- [Try it]:
Within these entries, which lines include the string "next"? Copy each one.

- [Records provided]:
= Beginning of Section =
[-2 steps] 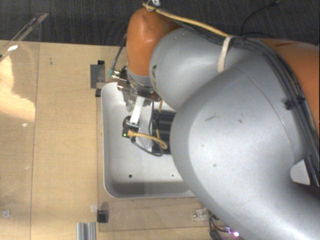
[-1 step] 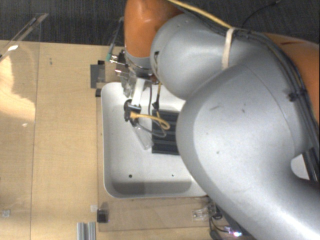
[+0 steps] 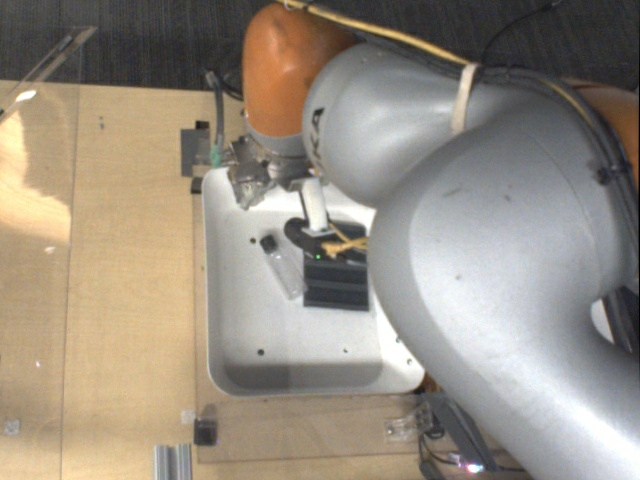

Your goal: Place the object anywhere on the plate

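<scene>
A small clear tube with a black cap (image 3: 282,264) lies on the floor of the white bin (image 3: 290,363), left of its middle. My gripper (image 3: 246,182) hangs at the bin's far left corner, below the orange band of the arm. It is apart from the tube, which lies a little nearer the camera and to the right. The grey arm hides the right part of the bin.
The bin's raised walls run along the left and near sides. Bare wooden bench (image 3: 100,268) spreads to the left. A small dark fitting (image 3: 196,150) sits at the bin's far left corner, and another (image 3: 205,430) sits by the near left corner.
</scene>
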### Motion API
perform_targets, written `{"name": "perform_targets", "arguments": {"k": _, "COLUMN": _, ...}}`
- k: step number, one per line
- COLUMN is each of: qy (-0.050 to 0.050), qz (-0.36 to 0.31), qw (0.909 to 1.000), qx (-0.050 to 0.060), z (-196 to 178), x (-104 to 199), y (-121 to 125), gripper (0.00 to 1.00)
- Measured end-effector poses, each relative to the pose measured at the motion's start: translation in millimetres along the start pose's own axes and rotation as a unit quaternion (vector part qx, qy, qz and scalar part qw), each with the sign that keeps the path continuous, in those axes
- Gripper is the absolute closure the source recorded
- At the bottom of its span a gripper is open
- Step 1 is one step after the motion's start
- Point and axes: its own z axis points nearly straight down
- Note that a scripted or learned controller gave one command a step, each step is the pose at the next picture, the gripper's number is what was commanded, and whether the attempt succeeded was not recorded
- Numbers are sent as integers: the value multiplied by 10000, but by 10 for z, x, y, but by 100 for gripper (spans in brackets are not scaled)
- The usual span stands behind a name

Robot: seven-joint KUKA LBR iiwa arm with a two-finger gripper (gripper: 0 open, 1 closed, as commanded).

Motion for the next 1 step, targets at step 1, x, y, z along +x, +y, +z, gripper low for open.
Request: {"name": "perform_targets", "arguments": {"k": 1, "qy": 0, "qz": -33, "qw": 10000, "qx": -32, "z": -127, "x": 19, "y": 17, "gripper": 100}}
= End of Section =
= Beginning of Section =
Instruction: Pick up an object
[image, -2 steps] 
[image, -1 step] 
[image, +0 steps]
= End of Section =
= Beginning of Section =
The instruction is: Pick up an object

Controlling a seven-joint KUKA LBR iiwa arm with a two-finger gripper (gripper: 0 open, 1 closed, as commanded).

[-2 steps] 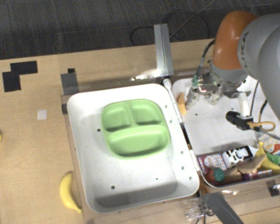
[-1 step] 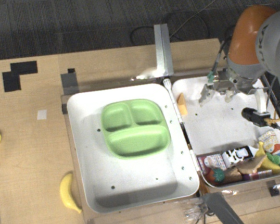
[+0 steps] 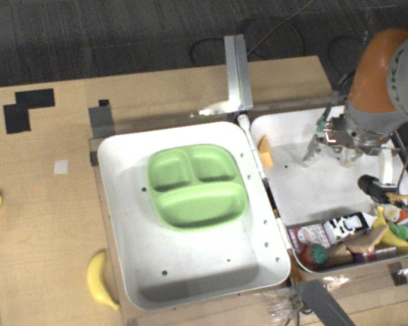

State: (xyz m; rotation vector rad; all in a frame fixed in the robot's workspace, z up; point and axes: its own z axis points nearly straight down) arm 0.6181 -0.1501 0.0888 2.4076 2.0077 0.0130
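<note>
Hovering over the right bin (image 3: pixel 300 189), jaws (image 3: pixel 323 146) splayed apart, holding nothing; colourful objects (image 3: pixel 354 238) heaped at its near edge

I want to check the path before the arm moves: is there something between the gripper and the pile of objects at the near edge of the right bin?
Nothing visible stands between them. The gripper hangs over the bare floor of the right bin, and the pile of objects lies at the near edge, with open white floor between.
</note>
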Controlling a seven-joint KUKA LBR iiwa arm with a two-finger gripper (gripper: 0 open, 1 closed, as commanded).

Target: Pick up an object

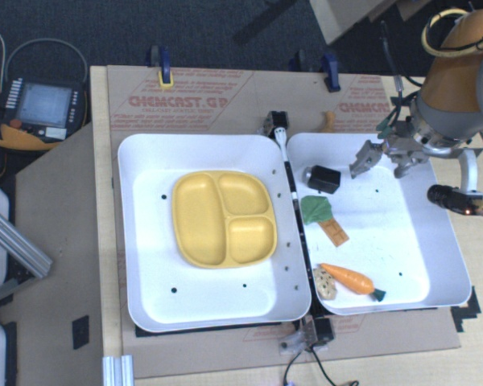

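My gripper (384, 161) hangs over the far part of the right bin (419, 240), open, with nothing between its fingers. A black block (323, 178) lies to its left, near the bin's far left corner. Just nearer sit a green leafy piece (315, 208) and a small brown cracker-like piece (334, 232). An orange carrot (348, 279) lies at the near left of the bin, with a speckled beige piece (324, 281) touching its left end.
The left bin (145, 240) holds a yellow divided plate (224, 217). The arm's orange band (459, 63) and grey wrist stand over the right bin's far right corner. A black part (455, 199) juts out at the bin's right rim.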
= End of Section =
- [Written answer]:
- Note that a scripted or learned controller gave one command a step, each step is the pose at the next picture, the gripper's number is what was commanded, and whether the attempt succeeded was not recorded
Motion for the next 1 step, targets at step 1, x, y, z along +x, +y, +z, gripper low for open.

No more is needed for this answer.